Jefferson Oliveira

Personal information
- Full name: Jefferson Alves Oliveira
- Date of birth: 25 February 1990 (age 36)
- Place of birth: São Paulo, Brazil
- Height: 1.93 m (6 ft 4 in)
- Position: Centre-back

Team information
- Current team: Rajasthan United

Youth career
- 2005–2007: Campo Grande
- 2008–2010: Udinese

Senior career*
- Years: Team / Apps / (Gls)
- 2010–2013: Udinese / 0 / (0)
- 2011: → Salernitana (loan) / 19 / (1)
- 2011–2012: → Modena (loan) / 11 / (0)
- 2012–2013: → Perugia (loan) / 8 / (0)
- 2013: → Venezia (loan) / 4 / (1)
- 2013–2015: Vicenza / 0 / (0)
- 2013–2014: → Bellaria (loan) / 25 / (0)
- 2014–2015: → Juve Stabia (loan) / 4 / (0)
- 2015–2016: Atlético CP / 27 / (0)
- 2016–2017: Gil Vicente / 5 / (0)
- 2018: Famalicão
- 2019–2020: Fátima / 49 / (1)
- 2020: Persik Kediri / 3 / (0)
- 2021: Noah / 16 / (0)
- 2022–2023: AO Ypato
- 2023–: Rajasthan United

= Jefferson Oliveira =

Brazilian footballer (born 1990)

Jefferson Alves Oliveira (born 25 February 1990) is a Brazilian professional footballer who plays as a defender for I-League club Rajasthan United.

==Playing career==

===Udinese===
Jefferson Oliveira was a youth product of Italian club Udinese in Serie A. In the first half of 2010–11 season he was an overage player of Primavera under-20 team. He left for Salernitana along with Fabinho in January 2011. In 2011 Jefferson was signed by Serie B club Modena.
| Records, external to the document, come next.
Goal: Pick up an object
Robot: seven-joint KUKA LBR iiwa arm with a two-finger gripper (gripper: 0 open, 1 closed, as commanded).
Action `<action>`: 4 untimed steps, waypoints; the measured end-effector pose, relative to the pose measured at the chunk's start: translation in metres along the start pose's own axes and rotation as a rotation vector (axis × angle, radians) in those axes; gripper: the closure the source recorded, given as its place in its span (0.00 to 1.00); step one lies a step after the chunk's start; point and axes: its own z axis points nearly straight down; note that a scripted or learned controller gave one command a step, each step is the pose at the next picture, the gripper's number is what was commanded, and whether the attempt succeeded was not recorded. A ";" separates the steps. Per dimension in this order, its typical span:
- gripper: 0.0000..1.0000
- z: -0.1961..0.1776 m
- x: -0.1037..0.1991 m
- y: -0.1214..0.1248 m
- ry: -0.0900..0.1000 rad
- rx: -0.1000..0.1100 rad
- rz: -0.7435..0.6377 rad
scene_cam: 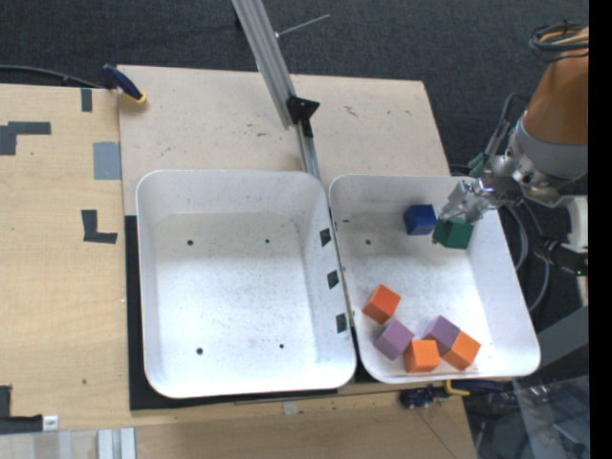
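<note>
We see the gripper (463,208) over the right bin (497,285), near its far right corner, with a green cube (454,232) directly under its fingertips; it looks pinched between them, lifted a little off the bin floor. A blue cube (419,219) sits just beside the green one, toward the bin's middle. Near the bin's front edge lie three orange cubes (382,303) and two purple cubes (392,338), clustered closely. The left bin (153,199) sits alongside on the bench (191,122).
</note>
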 end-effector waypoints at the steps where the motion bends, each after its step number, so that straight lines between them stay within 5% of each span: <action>1: 1.00 -0.008 0.055 0.000 0.003 0.003 -0.005; 4: 1.00 -0.002 0.219 -0.005 0.001 0.007 -0.005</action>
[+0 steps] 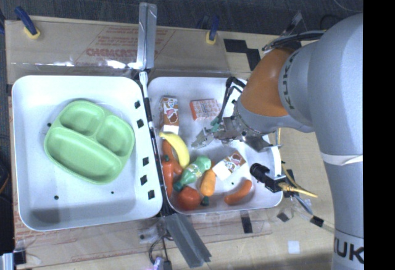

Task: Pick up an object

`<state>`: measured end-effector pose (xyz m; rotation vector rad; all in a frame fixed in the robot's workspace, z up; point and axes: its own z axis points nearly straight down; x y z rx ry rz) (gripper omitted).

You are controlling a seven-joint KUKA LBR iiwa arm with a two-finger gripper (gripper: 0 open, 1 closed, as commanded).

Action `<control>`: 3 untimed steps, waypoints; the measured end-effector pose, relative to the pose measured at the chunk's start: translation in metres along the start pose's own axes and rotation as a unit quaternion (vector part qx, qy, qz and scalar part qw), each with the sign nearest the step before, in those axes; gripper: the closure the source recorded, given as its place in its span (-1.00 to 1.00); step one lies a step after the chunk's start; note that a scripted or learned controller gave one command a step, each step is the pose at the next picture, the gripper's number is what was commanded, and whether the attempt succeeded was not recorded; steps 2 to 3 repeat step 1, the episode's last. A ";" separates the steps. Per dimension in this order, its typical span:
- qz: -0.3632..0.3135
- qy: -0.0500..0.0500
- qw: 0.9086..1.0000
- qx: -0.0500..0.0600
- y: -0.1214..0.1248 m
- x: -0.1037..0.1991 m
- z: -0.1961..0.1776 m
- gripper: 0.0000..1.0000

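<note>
The right bin (pixel 185 83) holds several toy foods. A yellow banana (pixel 177 148) lies at its left, with an orange vegetable (pixel 168 170), a green piece (pixel 192 171), a red tomato (pixel 188 198) and a small orange carrot (pixel 208 182) below it. A red-brown sausage (pixel 239 192) and a white packet (pixel 229 165) lie at the front right. Two small cartons (pixel 168 110) (pixel 203 108) sit at the back. My gripper (pixel 208 134) hangs low over the bin's middle, right of the banana and above the white packet. I see nothing held in it.
The left bin (pixel 31 201) bears a green divided plate (pixel 89 139). A metal divider (pixel 147 34) runs between the bins. The grey arm with its orange band (pixel 268 86) covers the right bin's right side. Blue clamps (pixel 26 21) (pixel 213 29) sit at the bench's back edge.
</note>
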<state>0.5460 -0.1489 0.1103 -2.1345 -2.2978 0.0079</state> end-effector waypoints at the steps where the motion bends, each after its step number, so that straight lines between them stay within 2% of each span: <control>1: -0.027 0.001 1.000 -0.002 -0.035 0.039 -0.046 -1.00; 3: -0.027 0.001 1.000 -0.002 -0.035 0.039 -0.046 -1.00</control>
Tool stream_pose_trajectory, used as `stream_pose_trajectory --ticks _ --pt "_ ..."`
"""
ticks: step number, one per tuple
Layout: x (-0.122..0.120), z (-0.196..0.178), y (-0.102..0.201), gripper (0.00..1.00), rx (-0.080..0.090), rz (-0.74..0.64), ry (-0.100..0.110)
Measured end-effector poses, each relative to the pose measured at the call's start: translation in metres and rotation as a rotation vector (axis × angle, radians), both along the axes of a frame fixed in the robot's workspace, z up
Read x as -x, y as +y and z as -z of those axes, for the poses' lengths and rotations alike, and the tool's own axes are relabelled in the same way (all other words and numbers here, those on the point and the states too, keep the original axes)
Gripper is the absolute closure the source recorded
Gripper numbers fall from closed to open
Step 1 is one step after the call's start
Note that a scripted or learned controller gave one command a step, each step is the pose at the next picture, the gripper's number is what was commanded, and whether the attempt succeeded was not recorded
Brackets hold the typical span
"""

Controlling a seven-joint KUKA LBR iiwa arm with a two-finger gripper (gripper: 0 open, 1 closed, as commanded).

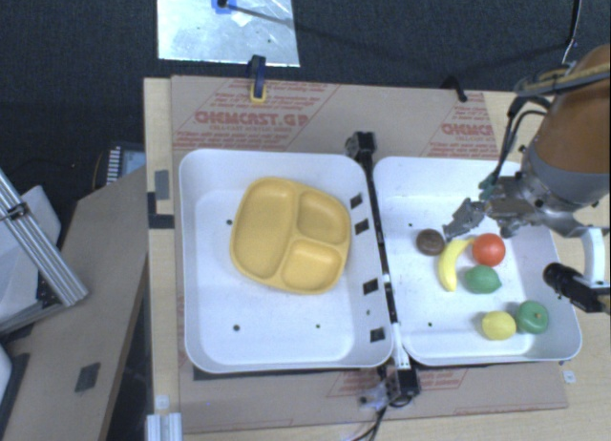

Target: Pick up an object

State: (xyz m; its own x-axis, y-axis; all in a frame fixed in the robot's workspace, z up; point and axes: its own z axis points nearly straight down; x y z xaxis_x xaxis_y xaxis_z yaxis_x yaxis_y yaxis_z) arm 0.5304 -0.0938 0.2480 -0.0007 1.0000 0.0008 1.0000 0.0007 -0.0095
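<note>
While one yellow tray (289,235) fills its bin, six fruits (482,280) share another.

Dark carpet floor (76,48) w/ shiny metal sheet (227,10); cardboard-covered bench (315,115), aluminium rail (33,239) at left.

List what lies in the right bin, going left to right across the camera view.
Brown round fruit → banana → lime → lemon → green apple. The red tomato sits directly above the lime, so its place is left out.
</note>
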Motion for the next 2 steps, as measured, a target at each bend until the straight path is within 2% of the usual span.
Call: stream_pose_trajectory --ticks 1,2 --pt "-0.002 -0.005 0.0 0.0 0.001 -0.002 -0.011" --pt "0.0 0.037 -0.001 0.0 0.0 0.0 -0.007"
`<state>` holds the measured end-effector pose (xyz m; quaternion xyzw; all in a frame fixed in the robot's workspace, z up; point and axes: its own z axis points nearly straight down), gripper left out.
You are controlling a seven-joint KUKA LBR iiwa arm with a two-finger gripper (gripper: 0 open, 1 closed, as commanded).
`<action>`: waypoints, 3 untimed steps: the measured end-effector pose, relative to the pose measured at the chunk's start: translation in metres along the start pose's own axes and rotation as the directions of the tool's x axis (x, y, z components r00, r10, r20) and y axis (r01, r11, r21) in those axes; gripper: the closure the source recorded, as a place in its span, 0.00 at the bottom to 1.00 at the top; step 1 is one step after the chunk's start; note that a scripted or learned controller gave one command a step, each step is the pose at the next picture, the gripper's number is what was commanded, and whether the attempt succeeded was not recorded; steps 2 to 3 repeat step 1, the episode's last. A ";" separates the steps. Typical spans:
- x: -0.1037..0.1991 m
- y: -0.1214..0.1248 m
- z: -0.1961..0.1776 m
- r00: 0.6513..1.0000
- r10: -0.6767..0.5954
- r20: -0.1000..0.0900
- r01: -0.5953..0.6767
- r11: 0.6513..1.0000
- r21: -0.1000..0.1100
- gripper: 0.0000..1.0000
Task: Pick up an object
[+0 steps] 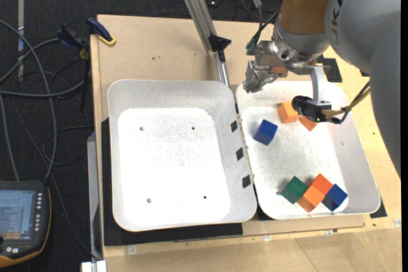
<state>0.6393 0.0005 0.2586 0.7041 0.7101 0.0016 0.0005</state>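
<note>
At the right bin's [357, 156] 11 o'clock corner the gripper [258, 81] hovers, approach step, holding no block; next move: descend on the blue cube [266, 131] at its 6 o'clock.

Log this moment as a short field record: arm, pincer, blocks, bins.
arm: reaches in from the right, over the right bin
pincer: above the right bin's far left corner
lone blue block: near that bin's left wall
orange block: beside a black cable fitting
near cluster: green block, orange block, blue block
left bin: white
</note>
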 end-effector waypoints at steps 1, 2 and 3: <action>0.061 0.018 0.011 1.000 0.001 0.000 -0.001 1.000 0.001 1.00; 0.061 0.018 0.011 1.000 0.001 0.000 -0.001 1.000 0.001 1.00; 0.061 0.018 0.011 1.000 0.001 0.000 -0.001 1.000 0.001 1.00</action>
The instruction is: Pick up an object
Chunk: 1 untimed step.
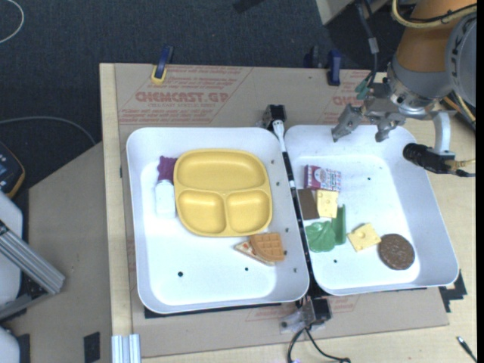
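In the right bin (423,203), nearest the camera, lie a brown disc (396,251), a yellow cheese piece (364,237) and a green toy (324,234), all crowded together. The gripper (364,124) hangs above this bin's far rim, its fingers spread and empty. I think a descent there may catch the rim, or the crowded toys may slip.

Grey arm (463,32) with a broad orange band above the wrist. Yellow cable looped at the top. Metallic grey end effector (364,125) with two slim fingers.

Brown cardboard sheet (227,93) under two bins – blue clamp (160,65) at its edge
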Tool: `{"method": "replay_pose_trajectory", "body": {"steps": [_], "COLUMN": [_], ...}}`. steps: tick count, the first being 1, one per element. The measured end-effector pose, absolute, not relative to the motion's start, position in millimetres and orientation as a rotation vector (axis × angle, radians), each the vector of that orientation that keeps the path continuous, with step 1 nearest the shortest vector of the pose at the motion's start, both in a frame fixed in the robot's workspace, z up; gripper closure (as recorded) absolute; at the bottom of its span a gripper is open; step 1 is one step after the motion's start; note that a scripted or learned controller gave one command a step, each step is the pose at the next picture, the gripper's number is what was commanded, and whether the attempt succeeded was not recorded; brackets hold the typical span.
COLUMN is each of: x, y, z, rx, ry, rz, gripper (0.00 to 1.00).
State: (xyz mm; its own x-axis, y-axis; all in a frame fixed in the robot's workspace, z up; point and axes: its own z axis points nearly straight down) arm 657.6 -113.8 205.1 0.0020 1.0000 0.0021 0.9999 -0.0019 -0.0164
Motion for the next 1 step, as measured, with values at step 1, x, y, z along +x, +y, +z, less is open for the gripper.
{"method": "replay_pose_trajectory", "body": {"steps": [1], "x": [660.6], "y": [-113.9], "z": [214.4], "rx": [-2.221], "ry": [-2.221], "rz": [0.001], "gripper": [0.00]}}
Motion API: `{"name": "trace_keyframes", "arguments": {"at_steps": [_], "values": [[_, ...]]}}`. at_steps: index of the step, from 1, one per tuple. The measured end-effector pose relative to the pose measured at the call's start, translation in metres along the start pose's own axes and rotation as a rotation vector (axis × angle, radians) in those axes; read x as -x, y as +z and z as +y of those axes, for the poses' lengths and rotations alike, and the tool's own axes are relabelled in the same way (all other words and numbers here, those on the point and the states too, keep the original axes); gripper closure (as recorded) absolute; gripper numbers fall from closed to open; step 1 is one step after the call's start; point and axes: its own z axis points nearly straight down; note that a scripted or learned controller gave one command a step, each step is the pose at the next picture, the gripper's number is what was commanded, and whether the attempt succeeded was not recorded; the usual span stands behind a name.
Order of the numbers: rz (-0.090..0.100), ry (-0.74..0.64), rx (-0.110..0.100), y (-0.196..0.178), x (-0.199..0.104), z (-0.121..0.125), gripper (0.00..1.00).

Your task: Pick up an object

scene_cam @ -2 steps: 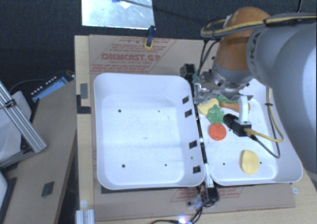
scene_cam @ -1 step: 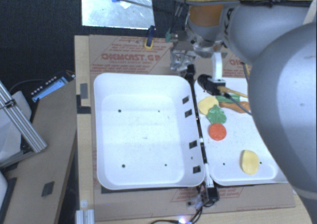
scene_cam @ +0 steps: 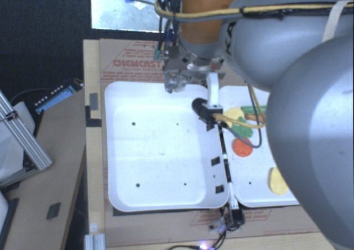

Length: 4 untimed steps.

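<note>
Gripper (scene_cam: pixel 176 84), grip state unclear, hangs over left bin (scene_cam: pixel 119 149); toys crowd right bin (scene_cam: pixel 260 196).

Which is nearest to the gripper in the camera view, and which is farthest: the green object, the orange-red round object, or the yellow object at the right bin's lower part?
From the gripper, at the left bin's upper edge:
1. Green object, upper part of the right bin.
2. Orange-red round object, just below the green one.
3. Yellow object, lowest, beside the arm.

The left bin (scene_cam: pixel 160 155) lies beside the right bin (scene_cam: pixel 251 188), which holds several small objects (scene_cam: pixel 242 148).
</note>
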Motion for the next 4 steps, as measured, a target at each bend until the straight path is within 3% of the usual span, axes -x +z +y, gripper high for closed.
{"name": "trace_keyframes", "arguments": {"at_steps": [1, 2, 3, 4], "values": [[0.001, 0.001, 0.009, -0.053, -0.066, 0.045, 1.0], [0.003, 0.005, 0.018, -0.203, -0.062, 0.043, 1.0], [-0.002, 0.006, 0.006, -0.257, -0.062, 0.043, 1.0], [-0.009, 0.012, -0.02, -0.091, -0.034, -0.04, 1.0]]}}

In July 2012 he left for Perugia along with Fabinho.

On 24 January 2013 he left for Venezia.

===Vicenza===
On 31 August 2013 Jefferson Oliveira was signed by the third division club Vicenza in a co-ownership deal, for €5,000. He immediately left fourth division club Bellaria in a temporary deal. In June 2014 Udinese gave up the remain 50% registration rights to Vicenza for free.

He wore number 28 for Vicenza in the 2014–15 season. However, he left for Juve Stabia in a temporary deal in September 2014.

===Atletico CP===
On 11 August 2015 Jefferson Oliveira was signed by club Atlético CP on a free transfer.

===Noah===
On 3 February 2021, Jefferson Oliveira signed for Noah. On 16 December 2021, Jefferson left Noah after his contract wasn't extended.